Try it
Search the records for the string "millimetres". Copy each line where it occurs.

(Collected data entries)
········
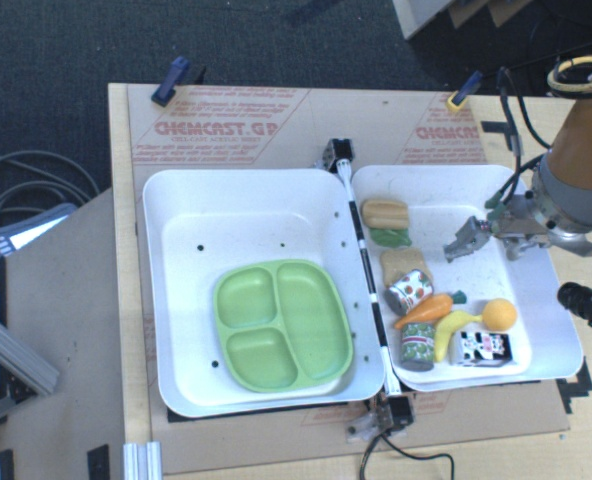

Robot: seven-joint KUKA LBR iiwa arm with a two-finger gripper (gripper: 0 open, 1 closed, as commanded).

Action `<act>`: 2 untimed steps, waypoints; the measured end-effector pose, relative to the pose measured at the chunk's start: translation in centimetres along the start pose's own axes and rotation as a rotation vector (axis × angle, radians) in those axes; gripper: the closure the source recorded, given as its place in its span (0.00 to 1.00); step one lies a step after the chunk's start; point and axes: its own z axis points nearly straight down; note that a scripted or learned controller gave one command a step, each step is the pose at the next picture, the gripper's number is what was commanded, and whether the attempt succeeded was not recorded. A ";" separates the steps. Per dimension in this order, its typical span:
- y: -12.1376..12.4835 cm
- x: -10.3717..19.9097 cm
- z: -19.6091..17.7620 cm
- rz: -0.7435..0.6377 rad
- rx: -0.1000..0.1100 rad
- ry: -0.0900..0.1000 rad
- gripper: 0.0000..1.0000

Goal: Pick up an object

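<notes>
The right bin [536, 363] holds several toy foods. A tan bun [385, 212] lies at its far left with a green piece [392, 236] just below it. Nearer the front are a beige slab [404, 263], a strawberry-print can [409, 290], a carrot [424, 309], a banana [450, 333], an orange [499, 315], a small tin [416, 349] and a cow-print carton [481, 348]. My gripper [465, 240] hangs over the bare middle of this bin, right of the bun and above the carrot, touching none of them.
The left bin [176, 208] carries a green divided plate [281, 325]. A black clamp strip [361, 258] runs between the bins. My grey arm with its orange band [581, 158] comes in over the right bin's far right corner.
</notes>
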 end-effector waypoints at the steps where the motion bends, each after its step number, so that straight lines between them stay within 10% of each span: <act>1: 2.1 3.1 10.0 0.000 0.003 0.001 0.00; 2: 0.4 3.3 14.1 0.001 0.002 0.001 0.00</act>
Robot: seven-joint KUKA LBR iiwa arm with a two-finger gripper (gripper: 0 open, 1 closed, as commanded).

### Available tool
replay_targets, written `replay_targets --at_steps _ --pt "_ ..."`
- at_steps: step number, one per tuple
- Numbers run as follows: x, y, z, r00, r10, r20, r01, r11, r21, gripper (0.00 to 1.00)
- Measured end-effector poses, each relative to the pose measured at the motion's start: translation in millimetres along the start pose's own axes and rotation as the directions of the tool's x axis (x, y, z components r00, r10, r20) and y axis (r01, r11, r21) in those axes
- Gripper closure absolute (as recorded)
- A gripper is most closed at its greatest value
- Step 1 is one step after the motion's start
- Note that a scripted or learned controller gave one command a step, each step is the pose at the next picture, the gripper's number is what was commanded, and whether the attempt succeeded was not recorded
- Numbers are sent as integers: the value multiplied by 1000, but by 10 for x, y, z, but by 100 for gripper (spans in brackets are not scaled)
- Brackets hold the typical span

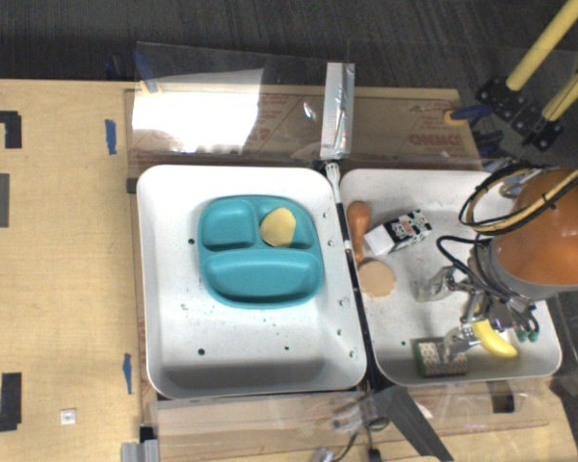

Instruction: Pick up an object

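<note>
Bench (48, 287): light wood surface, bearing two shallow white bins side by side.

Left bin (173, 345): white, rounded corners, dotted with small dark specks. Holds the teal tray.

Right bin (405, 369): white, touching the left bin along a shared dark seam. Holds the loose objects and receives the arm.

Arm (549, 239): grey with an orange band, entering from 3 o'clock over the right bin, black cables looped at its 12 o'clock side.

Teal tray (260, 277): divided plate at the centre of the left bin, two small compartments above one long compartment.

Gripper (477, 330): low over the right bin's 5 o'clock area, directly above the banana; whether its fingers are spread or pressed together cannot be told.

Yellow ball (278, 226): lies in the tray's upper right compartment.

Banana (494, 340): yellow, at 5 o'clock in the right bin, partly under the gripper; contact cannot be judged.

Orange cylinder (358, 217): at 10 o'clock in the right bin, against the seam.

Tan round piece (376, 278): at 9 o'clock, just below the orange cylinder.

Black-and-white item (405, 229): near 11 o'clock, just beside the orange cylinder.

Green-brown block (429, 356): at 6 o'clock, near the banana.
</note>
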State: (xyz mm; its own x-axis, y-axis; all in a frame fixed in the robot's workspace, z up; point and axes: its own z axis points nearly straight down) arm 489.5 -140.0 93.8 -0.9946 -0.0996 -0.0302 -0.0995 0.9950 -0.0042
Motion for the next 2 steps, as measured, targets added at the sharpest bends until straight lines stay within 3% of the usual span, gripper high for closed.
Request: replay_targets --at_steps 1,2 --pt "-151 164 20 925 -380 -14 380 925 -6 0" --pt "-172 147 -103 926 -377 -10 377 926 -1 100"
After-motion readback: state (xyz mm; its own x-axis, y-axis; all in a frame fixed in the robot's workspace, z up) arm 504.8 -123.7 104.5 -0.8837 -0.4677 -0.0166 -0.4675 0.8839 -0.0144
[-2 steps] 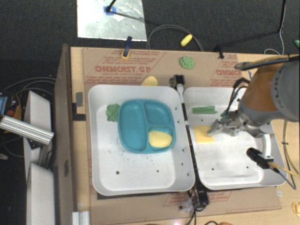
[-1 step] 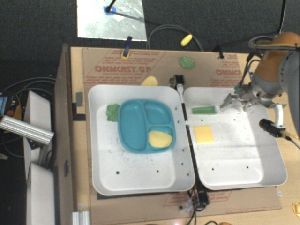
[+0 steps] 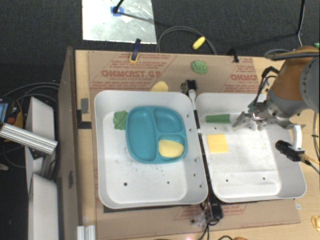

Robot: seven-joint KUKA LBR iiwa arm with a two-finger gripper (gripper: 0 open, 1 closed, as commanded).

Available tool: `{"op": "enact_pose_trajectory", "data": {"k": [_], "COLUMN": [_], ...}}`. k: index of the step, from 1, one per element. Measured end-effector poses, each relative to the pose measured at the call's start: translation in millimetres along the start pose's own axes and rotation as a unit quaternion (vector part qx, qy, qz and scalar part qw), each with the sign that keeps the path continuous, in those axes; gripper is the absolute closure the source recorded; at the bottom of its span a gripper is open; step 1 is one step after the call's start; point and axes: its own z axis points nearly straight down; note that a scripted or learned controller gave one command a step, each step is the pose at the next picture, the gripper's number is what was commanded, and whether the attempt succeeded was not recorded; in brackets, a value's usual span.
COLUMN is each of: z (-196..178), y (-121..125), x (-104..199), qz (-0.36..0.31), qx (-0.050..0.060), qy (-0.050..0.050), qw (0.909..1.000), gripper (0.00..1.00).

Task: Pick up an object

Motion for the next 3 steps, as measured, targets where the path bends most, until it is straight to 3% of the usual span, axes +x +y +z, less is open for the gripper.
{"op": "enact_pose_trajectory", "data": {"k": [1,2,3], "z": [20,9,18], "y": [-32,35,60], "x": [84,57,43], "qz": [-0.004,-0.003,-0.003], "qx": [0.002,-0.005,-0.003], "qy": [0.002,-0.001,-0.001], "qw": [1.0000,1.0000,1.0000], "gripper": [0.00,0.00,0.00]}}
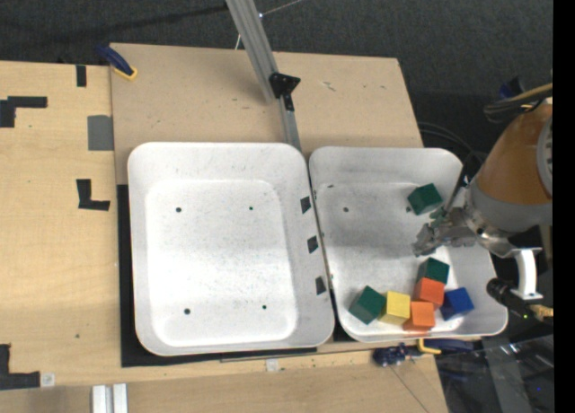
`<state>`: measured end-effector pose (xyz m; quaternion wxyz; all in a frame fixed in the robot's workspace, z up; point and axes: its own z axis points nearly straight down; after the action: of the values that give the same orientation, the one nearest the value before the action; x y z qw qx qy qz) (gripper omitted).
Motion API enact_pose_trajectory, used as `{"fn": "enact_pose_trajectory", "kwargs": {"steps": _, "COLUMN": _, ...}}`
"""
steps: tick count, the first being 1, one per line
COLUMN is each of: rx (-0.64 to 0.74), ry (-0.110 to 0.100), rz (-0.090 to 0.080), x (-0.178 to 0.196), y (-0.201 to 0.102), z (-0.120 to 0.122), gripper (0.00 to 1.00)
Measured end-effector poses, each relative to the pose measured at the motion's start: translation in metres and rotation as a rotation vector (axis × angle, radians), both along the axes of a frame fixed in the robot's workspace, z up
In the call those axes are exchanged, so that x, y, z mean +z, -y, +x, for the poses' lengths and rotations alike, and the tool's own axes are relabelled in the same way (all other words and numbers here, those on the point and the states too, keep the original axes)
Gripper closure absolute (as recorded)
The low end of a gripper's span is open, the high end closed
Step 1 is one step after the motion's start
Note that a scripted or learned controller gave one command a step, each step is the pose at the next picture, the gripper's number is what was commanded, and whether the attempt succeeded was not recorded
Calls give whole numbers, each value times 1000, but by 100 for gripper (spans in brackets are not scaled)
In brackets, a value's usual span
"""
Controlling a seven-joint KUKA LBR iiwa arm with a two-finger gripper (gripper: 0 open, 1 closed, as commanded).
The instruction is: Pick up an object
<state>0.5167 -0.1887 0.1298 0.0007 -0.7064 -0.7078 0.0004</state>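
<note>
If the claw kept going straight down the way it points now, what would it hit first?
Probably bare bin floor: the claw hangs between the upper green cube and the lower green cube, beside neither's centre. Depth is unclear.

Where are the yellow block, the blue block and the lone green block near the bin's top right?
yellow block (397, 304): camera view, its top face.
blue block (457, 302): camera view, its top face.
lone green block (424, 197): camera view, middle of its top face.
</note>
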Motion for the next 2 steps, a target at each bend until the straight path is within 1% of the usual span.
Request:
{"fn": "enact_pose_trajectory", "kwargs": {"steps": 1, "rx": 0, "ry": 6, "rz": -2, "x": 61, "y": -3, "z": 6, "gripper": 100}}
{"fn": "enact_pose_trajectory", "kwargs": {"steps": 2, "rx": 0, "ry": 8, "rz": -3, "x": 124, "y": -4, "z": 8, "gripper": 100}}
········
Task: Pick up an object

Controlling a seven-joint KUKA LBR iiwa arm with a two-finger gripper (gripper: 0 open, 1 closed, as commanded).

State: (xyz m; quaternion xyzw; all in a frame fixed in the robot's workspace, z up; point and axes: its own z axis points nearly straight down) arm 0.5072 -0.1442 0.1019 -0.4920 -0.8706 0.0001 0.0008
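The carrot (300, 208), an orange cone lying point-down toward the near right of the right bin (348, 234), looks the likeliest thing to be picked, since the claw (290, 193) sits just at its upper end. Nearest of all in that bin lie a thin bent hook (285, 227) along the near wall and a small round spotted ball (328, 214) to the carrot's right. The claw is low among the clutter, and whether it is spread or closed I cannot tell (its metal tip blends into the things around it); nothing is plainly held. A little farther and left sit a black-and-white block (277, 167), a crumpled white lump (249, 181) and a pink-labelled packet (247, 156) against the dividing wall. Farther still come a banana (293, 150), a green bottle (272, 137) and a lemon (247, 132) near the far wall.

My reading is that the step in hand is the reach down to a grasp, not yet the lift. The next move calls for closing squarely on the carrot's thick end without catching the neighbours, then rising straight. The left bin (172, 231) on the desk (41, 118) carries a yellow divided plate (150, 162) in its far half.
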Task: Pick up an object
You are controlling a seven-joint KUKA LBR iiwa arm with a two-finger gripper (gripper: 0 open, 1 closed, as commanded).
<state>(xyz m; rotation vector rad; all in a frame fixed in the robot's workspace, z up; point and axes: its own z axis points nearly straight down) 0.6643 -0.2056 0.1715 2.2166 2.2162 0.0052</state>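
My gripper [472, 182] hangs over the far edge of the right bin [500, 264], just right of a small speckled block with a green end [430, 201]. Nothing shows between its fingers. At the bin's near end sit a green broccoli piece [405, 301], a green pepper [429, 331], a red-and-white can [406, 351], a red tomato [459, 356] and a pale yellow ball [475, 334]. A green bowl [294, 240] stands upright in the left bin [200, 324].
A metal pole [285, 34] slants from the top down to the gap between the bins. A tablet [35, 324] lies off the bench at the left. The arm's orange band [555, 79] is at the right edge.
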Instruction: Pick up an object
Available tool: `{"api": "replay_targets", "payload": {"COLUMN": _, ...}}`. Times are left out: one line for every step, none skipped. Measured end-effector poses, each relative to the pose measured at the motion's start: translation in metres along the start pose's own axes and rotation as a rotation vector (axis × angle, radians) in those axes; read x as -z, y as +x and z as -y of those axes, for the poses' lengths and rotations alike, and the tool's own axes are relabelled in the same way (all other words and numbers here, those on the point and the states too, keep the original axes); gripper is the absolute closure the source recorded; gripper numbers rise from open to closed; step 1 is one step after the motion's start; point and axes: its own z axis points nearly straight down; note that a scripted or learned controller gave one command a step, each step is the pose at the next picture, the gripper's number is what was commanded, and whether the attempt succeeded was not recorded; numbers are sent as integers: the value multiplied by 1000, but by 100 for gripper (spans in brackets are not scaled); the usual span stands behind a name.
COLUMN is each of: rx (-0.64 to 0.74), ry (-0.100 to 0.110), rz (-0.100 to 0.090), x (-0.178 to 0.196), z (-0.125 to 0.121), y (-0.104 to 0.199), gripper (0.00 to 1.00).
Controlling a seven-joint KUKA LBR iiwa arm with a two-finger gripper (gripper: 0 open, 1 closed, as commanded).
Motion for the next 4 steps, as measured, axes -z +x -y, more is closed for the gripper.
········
Output of the exercise
- Measured end-effector poses, each relative to the pose measured at the motion's start: translation in millimetres along the start pose's own axes and rotation as the directions of the tool's x axis (x, y, z components r00, r10, r20) and y axis (r01, r11, r21) in those axes
Available tool: `{"op": "enact_pose_trajectory", "data": {"k": [_], "COLUMN": [_], ...}}`. k: index of the step, from 1, one per element. Measured end-effector poses, each relative to the pose measured at the call's start: translation in millimetres along the start pose's own axes and rotation as a unit quaternion (vector part qx, qy, qz and scalar part qw), each with the sign that keeps the path continuous, in those axes; gripper is the absolute closure the source recorded; at the bottom of its span a gripper is open; step 1 is one step after the call's start; point and axes: its own z axis points nearly straight down; note that a scripted or learned controller gave one command a step, each step is the pose at the next picture, the gripper's number is what was commanded, and whether the attempt succeeded was not recorded; in brackets, a value's usual span.

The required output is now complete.